From the exploration, both are related to survivability, where the richer were more likely to survive. The Class correlation seemed stronger than Fare, this could be because when people were ushered off of the boat, people cared more about who you were as a value of importance instead of how much was paid. 
- Did people in the same PassengerClass pay the same fare?
No people in the same Class did not pay the same fare, but across all classes, many paid the minimum amount. This could be further explored by looking at different classes but in the same fare-bracket to see how that affected survivability. 

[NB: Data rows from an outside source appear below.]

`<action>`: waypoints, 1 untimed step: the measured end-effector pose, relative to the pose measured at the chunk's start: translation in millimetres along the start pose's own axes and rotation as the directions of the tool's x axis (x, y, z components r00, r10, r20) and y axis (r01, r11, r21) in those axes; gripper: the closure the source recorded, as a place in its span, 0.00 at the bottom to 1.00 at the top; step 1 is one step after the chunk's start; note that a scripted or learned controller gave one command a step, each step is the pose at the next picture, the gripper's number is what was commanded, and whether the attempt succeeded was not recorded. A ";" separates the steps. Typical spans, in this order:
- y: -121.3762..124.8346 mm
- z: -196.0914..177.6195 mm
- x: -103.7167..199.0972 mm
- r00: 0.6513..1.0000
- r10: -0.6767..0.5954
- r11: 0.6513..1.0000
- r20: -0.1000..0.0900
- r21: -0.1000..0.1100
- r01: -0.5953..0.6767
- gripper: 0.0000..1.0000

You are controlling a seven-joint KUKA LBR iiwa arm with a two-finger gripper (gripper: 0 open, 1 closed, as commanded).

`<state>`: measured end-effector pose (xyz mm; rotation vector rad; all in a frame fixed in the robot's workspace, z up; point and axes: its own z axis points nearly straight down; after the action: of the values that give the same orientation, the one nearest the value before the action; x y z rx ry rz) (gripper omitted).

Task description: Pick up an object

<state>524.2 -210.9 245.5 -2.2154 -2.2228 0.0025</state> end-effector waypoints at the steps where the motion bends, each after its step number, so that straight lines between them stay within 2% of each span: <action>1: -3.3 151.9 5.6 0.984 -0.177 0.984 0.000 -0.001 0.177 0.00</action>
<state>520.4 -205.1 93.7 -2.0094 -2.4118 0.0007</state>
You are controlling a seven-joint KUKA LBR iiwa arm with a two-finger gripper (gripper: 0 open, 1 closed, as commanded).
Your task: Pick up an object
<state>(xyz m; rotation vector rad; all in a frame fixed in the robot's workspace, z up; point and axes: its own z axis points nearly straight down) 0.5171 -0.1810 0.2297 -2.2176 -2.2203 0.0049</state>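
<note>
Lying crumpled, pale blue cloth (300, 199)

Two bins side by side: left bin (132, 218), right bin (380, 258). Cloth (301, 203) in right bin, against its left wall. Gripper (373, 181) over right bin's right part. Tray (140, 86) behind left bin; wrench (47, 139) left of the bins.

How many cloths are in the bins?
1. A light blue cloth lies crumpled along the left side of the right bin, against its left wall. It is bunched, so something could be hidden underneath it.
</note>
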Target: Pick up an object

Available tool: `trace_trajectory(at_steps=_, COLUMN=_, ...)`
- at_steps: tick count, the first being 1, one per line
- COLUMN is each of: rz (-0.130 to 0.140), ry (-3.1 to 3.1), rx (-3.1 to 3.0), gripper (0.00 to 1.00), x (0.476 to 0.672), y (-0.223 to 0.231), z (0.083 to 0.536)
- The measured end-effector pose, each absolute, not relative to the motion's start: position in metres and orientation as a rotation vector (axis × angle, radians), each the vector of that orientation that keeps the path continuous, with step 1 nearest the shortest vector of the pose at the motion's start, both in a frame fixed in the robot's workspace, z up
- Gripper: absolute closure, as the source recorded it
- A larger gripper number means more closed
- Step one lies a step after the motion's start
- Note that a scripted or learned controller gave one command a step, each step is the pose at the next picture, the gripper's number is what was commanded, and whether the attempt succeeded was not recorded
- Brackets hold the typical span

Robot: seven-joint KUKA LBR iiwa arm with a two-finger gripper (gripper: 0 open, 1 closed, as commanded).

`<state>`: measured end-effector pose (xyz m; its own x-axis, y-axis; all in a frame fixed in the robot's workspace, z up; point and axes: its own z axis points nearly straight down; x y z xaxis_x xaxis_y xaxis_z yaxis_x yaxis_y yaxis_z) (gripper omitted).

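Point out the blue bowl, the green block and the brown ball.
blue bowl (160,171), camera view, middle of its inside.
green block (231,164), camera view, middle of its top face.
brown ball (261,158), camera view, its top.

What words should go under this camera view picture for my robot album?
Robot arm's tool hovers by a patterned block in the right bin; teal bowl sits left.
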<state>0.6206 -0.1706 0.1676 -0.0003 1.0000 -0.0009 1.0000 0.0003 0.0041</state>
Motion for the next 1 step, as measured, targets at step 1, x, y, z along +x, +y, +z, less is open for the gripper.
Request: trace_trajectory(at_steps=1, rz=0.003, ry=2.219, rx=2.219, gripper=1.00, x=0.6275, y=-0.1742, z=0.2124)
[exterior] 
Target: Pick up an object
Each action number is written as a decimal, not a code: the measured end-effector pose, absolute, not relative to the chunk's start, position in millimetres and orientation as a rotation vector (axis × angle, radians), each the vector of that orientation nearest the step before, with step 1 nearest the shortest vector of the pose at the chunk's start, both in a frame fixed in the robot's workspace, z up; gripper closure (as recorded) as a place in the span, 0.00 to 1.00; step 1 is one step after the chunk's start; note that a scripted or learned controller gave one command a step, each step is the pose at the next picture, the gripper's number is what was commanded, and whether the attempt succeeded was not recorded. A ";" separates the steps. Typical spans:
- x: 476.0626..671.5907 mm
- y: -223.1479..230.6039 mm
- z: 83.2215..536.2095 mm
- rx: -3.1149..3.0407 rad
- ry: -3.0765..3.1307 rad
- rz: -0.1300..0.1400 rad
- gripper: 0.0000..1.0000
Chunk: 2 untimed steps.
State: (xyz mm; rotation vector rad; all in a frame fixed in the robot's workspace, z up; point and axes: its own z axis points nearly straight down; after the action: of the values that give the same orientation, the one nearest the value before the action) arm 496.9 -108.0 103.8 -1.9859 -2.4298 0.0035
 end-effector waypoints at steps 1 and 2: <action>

- What does the cabin variable mean?
From looking at a sample of the variables, and doing a search online, the cabin variable represents locations that the passenger resided in. But a flaw in using this variable is that many of the variables were missing. We may have to look at how the passengers were related to one another to be able to appropriately fill those gaps. 

# Next Titanic Notebook
The next notebook that I will use to explore this dataset would be the following:
- The survivability of different classes that paid the same fare brackets. 
- Variable exploration, if I were to use my current knowledge and statistical knowledge, what would I use to build a model?
- A basic model that uses Heuristics to predict survivability as baselines.
- A model that beats the heuristic models.